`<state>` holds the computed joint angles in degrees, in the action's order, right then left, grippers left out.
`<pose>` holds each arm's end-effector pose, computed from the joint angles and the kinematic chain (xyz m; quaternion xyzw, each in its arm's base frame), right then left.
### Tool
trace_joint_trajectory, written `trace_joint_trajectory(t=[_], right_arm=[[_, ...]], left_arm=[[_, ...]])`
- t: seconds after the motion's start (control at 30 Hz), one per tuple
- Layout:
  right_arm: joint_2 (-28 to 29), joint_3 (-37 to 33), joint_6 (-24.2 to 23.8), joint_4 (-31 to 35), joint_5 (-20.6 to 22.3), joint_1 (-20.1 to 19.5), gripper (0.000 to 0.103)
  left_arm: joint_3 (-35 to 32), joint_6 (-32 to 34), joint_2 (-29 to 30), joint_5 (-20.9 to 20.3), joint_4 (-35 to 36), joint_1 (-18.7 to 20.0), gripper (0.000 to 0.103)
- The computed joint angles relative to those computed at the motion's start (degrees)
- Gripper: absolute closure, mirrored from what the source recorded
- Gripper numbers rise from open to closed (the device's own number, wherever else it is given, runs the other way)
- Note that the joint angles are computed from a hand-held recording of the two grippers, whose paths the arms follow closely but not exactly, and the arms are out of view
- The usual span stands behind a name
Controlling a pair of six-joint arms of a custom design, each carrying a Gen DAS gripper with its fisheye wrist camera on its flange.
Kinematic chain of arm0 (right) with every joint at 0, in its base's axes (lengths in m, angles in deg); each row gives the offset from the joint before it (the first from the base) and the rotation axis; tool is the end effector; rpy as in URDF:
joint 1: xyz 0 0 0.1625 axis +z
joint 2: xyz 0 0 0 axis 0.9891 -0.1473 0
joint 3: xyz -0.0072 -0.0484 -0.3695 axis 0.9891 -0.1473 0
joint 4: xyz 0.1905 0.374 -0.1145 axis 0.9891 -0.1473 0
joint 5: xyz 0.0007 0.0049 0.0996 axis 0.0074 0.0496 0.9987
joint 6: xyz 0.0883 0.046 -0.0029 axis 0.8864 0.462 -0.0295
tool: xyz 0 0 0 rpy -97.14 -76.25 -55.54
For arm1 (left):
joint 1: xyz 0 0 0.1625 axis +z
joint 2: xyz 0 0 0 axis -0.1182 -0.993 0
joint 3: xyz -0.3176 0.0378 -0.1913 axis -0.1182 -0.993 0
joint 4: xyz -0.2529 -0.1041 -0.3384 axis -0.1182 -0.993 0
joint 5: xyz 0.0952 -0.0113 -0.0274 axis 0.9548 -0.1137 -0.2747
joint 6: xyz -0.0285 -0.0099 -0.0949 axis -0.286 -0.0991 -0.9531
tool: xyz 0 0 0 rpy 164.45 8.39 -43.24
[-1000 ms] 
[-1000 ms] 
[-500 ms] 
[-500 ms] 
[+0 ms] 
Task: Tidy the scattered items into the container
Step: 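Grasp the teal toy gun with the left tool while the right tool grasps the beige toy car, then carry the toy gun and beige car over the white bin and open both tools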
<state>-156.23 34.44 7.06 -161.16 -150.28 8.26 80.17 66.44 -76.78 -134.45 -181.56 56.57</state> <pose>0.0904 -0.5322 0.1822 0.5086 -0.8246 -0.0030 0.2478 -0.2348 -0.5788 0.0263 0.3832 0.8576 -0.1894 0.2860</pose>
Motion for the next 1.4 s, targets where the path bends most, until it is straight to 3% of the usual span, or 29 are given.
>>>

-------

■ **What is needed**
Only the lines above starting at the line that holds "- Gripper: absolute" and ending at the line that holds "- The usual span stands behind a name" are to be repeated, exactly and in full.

■ **The completed task**
- Gripper: absolute closure, mirrored from what the source recorded
- Gripper numbers rise from open to closed (the device's own number, wherever else it is given, runs the other way)
- Note that the joint angles are computed from a hand-held recording of the two grippers, whose paths the arms follow closely but not exactly, and the arms are out of view
- The usual span stands behind a name

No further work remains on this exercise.